§ **Task to carry out**
The following data is to be repeated exactly, its pictures excluded.
Segment Open
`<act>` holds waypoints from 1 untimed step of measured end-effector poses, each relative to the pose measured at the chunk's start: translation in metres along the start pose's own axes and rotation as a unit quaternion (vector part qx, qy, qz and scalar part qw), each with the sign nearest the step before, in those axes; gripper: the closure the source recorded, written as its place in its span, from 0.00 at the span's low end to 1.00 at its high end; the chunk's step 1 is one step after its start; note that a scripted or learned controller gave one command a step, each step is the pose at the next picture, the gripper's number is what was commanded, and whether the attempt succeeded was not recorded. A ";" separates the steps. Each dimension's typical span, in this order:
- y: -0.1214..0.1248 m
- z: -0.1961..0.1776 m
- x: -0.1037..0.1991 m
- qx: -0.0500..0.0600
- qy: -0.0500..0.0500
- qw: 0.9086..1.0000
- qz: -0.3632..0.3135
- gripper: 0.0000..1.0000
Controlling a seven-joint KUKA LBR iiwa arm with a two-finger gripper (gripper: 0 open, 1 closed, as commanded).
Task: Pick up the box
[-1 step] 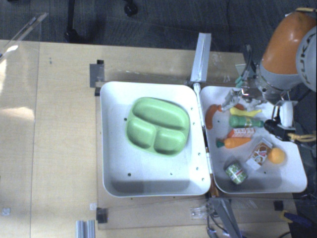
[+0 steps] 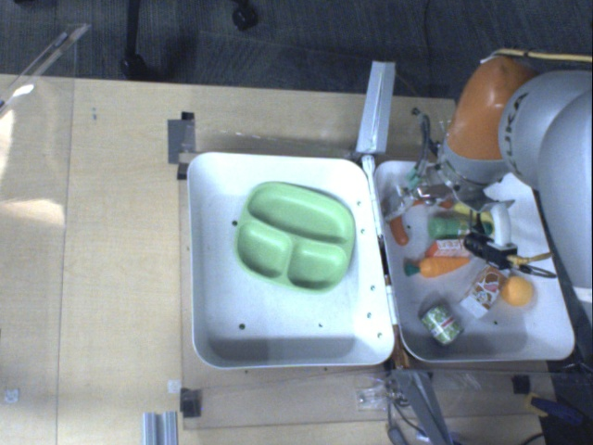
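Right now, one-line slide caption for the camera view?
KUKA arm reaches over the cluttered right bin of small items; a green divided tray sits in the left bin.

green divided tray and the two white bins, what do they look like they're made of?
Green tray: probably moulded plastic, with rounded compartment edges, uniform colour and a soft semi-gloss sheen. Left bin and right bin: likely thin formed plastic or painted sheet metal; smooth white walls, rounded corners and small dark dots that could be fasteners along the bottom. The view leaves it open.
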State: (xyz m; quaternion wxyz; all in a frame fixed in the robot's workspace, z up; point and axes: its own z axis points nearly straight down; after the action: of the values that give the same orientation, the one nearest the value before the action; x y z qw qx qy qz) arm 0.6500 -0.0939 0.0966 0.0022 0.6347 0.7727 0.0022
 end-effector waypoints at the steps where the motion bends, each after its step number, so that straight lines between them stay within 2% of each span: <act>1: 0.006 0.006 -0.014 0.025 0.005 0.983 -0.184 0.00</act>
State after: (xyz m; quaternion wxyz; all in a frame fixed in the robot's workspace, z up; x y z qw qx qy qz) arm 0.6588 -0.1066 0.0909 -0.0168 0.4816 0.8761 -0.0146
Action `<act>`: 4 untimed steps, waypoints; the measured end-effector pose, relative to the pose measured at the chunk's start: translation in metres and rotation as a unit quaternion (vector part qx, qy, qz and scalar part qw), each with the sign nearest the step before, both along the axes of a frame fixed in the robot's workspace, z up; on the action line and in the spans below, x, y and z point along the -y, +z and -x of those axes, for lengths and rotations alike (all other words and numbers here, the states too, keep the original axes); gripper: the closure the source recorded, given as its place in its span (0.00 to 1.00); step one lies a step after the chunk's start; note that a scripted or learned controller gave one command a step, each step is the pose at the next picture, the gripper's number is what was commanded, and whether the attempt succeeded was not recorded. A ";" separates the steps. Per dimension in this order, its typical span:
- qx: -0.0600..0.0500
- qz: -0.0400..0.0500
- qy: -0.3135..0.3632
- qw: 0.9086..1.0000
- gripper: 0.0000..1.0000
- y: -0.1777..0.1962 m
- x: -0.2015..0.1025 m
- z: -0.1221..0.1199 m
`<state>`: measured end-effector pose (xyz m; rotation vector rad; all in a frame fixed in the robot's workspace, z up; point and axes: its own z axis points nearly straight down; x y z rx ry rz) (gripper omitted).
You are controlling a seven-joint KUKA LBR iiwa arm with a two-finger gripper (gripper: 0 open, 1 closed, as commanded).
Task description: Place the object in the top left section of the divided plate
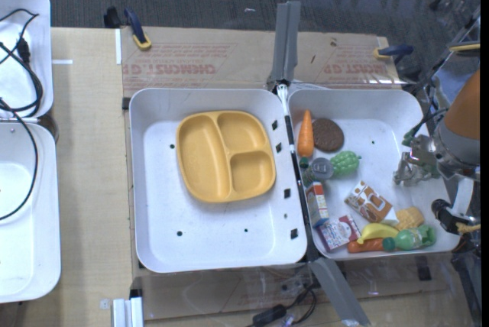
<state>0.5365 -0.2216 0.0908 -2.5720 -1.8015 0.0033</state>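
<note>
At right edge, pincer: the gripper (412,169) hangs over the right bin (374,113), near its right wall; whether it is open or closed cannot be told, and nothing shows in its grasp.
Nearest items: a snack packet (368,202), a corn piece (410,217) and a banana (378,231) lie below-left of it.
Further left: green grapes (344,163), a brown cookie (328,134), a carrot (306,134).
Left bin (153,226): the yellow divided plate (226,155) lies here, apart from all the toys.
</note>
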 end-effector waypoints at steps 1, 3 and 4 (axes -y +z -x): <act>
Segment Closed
§ **Your solution**
`<act>` holds waypoints from 1 untimed step of measured end-effector poses, each relative to the pose measured at the chunk's start: translation in metres along the start pose's own axes and rotation as a unit quaternion (vector part qx, qy, qz and scalar part qw), each with the sign nearest the step before, in those axes; gripper: the closure the source recorded, written as its place in its span, from 0.00 at the span's low end to 1.00 at its high end; the chunk's step 1 is one step after its start; note that a scripted or learned controller gave one command a step, each step is the pose at the next picture, the gripper's number is what was commanded, and whether the attempt succeeded was not recorded. A ";" separates the steps. Each dimension's typical span, in this order:
- y: -0.1214..0.1248 m
- z: -0.1961..0.1776 m
- x: -0.1037..0.1991 m
- qx: -0.0500..0.0600
- qy: -0.0500..0.0500
- qw: 0.9086..1.0000
- qz: -0.3632..0.3135
- gripper: 0.0000..1.0000
Controlling a seven-joint KUKA LBR iiwa arm with a two-finger gripper (gripper: 0 open, 1 closed, as commanded).
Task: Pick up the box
[-1 step] 
[+0 steps] 
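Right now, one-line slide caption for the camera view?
KUKA arm reaches over the cluttered right bin of small items; a green divided tray sits in the left bin.

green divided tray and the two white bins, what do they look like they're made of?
Green tray: probably moulded plastic, with rounded compartment edges, uniform colour and a soft semi-gloss sheen. Left bin and right bin: likely thin formed plastic or painted sheet metal; smooth white walls, rounded corners and small dark dots that could be fasteners along the bottom. The view leaves it open.
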State: (xyz m; quaternion wxyz; all in a frame fixed in the robot's workspace, z up; point and axes: its own z axis points nearly straight down; after the action: of the values that give the same orientation, the one nearest the value before the action; x y z qw qx qy qz) arm 0.6500 -0.0939 0.0966 0.0022 0.6347 0.7727 0.0022
 end-effector waypoints at the steps where the motion bends, each after its step number, so that straight lines between them stay within 2% of each span: <act>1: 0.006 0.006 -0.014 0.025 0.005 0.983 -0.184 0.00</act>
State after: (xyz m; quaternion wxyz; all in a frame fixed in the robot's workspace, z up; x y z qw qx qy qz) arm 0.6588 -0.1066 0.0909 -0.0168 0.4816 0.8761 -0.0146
Action `<act>`: 4 untimed steps, waypoints; the measured end-effector pose, relative to the pose measured at the chunk's start: translation in metres and rotation as a unit quaternion (vector part qx, qy, qz and scalar part qw), each with the sign nearest the step before, both along the axes of a frame fixed in the robot's workspace, z up; on the action line and in the spans below, x, y and z point along the -y, +z and -x of those axes, for lengths and rotations alike (all other words and numbers here, the states too, keep the original axes); gripper: the closure the source recorded, given as its place in its span (0.00 to 1.00); step one lies a step after the chunk's start; note that a scripted or learned controller gave one command a step, each step is the pose at the next picture, the gripper's number is what was commanded, and whether the attempt succeeded was not recorded. A ";" separates the steps. Per dimension in this order, its typical span:
- qx: -0.0600..0.0500
- qz: -0.0400..0.0500
- qy: -0.3135..0.3632
- qw: 0.9086..1.0000
- gripper: 0.0000..1.0000
- y: -0.1777..0.1962 m
- x: -0.2015..0.1025 m
- z: -0.1221..0.1199 m
`<state>`: measured end-effector pose (xyz m; rotation vector rad; all in a frame fixed in the robot's workspace, z up; point and axes: its own z axis points nearly straight down; x y z rx ry rz) (gripper omitted).
You are controlling a seven-joint KUKA LBR iiwa arm with a two-finger gripper (gripper: 0 open, 1 closed, as commanded).
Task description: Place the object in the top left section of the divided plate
<state>0.5365 -0.2216 0.0908 -2.5720 -1.8015 0.0033</state>
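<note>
At right edge, pincer: the gripper (412,169) hangs over the right bin (374,113), near its right wall; whether it is open or closed cannot be told, and nothing shows in its grasp.
Nearest items: a snack packet (368,202), a corn piece (410,217) and a banana (378,231) lie below-left of it.
Further left: green grapes (344,163), a brown cookie (328,134), a carrot (306,134).
Left bin (153,226): the yellow divided plate (226,155) lies here, apart from all the toys.
</note>
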 end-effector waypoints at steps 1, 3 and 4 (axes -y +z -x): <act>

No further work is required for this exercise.